The answer is every line of the records that holds the word "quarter", copied in full.

===== Stored data

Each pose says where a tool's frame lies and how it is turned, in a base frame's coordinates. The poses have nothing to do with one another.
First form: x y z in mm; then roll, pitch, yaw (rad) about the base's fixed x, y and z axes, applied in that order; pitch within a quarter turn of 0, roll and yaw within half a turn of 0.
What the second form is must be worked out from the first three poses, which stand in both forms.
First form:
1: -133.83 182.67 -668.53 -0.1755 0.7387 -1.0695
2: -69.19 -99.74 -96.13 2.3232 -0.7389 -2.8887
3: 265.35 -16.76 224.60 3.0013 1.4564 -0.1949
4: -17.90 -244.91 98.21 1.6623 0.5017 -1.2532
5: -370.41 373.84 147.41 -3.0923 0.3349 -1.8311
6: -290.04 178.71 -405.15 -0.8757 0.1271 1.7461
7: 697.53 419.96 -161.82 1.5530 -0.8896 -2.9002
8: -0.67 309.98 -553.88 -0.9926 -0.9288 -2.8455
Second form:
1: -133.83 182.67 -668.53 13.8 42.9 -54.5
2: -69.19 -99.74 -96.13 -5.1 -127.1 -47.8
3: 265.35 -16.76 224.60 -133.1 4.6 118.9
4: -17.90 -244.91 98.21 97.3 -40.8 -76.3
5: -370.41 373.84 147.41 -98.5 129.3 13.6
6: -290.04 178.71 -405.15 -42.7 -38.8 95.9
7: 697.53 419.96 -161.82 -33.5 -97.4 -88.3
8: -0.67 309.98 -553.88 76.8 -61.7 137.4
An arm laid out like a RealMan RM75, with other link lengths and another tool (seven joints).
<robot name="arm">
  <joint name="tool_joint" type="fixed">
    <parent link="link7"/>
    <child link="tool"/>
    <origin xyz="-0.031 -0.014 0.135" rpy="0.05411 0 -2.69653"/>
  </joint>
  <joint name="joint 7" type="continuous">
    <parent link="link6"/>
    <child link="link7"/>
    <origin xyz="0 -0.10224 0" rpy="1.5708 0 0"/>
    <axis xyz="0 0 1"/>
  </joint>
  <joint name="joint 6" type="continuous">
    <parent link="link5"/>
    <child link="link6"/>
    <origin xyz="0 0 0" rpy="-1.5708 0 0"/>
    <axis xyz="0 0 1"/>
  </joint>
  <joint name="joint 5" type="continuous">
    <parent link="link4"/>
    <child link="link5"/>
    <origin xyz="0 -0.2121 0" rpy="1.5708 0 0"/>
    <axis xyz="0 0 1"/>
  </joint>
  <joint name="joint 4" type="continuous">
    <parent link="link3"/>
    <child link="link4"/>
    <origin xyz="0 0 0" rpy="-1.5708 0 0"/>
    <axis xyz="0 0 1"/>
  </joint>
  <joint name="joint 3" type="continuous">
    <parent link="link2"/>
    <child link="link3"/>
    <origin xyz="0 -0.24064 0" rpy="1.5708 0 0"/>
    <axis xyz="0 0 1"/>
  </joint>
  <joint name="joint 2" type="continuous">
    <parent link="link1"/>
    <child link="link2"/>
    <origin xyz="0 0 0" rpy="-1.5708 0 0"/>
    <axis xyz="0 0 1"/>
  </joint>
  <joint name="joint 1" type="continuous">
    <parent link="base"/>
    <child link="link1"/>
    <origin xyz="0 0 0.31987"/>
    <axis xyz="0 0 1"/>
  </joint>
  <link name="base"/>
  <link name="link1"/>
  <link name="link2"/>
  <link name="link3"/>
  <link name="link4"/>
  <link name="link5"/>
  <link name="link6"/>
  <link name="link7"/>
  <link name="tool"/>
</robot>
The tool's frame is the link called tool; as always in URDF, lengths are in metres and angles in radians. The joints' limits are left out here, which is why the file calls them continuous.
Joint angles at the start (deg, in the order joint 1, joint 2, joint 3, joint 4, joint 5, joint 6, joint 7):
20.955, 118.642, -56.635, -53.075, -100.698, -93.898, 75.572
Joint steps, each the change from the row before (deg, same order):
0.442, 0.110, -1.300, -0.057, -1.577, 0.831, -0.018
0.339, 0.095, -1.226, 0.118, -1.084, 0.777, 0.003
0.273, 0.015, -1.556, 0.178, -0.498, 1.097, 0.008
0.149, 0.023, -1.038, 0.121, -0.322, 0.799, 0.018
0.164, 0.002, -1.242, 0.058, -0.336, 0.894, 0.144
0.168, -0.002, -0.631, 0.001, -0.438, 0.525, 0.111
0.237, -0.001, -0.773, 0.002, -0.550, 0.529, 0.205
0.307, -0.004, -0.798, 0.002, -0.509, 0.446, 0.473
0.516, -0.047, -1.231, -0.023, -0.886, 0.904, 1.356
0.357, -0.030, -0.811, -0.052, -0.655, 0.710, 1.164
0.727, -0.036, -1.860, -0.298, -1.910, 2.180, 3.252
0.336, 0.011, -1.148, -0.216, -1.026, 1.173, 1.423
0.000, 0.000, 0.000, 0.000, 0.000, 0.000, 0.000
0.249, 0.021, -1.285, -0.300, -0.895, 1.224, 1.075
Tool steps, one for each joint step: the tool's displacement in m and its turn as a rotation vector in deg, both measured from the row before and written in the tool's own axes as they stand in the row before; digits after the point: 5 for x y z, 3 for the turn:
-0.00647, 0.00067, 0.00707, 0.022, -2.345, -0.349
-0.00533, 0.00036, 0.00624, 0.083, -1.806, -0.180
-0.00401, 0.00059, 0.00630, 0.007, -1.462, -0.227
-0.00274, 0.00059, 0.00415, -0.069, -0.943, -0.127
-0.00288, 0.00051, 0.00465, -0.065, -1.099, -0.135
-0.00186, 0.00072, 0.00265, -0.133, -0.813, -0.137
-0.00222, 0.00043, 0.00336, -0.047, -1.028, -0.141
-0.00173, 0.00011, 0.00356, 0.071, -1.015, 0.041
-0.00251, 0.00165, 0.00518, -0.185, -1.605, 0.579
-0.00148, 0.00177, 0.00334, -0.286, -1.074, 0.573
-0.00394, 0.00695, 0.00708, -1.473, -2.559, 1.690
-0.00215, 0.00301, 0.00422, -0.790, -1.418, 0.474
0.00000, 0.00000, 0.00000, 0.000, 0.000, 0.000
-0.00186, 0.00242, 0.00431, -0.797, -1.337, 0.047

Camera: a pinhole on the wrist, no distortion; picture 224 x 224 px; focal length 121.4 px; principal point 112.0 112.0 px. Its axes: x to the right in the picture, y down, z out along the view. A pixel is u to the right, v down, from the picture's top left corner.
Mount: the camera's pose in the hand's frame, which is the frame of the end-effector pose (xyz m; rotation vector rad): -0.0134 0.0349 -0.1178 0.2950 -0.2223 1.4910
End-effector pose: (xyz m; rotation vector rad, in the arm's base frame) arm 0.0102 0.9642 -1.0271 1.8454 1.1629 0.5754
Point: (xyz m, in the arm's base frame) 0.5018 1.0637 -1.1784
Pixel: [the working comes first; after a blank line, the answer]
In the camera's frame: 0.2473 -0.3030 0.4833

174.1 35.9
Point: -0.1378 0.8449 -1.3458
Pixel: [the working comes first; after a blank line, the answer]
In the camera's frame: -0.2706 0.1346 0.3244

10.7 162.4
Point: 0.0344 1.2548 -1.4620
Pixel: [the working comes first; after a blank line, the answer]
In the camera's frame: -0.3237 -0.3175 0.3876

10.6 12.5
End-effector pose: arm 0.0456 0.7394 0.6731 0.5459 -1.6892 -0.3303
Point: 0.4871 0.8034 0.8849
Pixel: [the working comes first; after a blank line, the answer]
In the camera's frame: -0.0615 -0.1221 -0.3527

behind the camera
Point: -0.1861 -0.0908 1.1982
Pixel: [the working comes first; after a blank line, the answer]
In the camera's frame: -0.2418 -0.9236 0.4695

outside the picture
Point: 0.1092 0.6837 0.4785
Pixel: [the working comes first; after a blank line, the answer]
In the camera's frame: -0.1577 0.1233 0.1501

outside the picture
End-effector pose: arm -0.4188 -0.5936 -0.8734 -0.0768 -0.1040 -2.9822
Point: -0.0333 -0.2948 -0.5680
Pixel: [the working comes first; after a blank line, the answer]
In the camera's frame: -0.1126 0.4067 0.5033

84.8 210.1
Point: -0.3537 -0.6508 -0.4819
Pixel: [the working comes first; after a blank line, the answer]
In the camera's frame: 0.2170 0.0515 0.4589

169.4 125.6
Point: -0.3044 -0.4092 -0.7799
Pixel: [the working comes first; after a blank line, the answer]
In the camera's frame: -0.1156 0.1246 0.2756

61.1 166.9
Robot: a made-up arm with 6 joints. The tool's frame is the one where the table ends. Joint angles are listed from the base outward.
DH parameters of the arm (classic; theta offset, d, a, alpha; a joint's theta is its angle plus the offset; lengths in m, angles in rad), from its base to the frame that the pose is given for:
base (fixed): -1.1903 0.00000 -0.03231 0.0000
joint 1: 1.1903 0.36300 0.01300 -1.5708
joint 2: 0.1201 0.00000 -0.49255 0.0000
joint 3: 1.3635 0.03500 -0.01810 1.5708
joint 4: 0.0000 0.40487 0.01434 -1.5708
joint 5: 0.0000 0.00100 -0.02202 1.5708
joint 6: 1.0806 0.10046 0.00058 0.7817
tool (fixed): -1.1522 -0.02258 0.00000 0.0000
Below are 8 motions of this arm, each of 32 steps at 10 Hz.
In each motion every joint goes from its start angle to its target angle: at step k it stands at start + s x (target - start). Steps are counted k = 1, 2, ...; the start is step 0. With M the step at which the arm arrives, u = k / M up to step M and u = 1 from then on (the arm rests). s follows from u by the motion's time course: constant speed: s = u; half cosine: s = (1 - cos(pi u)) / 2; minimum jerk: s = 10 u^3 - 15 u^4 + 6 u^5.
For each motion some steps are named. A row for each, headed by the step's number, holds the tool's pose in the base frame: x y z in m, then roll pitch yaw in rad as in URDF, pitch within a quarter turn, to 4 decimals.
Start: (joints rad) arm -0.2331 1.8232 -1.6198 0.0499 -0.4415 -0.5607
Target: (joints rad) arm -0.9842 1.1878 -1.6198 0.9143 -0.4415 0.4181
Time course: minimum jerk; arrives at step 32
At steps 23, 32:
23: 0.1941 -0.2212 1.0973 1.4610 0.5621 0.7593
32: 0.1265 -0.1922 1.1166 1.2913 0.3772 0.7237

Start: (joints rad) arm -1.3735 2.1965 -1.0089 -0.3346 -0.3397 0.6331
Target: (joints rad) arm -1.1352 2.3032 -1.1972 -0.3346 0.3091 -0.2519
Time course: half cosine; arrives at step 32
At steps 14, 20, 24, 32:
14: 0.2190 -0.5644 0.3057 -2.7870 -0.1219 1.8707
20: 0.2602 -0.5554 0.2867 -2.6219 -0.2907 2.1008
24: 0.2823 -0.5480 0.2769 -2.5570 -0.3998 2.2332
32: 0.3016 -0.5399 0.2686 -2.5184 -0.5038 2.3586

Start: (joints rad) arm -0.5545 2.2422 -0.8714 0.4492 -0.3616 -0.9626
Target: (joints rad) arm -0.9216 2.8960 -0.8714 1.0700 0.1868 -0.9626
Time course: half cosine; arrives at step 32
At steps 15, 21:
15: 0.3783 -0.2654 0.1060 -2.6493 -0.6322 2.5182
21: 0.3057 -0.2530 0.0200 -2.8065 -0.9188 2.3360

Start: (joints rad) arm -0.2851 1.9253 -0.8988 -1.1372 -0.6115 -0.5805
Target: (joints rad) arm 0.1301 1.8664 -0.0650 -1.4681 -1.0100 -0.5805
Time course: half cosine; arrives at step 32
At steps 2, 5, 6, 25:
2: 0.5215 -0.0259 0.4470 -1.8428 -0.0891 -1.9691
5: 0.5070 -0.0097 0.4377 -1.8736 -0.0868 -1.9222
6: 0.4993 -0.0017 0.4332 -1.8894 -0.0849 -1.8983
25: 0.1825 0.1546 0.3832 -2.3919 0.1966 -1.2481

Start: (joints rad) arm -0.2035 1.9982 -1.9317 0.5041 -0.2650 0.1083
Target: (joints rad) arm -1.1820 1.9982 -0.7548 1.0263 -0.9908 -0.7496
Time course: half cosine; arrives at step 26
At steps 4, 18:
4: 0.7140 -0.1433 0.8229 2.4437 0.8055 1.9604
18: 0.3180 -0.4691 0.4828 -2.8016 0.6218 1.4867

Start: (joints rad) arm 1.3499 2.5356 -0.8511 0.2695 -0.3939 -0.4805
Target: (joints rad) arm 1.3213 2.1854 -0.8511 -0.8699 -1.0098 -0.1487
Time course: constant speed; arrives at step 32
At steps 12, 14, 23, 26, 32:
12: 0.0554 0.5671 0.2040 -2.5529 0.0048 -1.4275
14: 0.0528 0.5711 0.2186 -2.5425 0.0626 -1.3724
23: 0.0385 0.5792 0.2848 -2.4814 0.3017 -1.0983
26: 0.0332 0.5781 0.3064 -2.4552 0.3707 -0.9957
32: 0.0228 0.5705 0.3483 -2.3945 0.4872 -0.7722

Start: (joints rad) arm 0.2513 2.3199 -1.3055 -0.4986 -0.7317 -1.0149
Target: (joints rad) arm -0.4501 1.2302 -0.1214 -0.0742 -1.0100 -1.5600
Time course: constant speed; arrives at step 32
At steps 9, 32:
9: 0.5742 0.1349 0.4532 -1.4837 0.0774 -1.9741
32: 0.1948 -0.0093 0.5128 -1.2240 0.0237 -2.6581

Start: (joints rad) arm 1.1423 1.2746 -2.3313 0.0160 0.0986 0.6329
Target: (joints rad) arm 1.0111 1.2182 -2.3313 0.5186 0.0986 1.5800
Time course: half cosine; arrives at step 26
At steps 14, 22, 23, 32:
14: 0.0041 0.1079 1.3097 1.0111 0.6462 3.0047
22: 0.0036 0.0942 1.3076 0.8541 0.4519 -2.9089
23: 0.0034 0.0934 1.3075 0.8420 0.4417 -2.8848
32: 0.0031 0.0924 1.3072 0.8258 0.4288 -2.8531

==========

Finished task:
First form: x y z in mm; then roll, pitch, yaw (rad) about the base's fixed x, y and z axes, applied in that order; pitch within a quarter turn of 0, roll and yaw within half a turn of 0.
For each motion some steps are named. A row for each, headed by the step's number, holds the tool's pose in the base frame: x y z in m, then roll pitch yaw in rad as in URDF, pitch within a quarter turn, to 4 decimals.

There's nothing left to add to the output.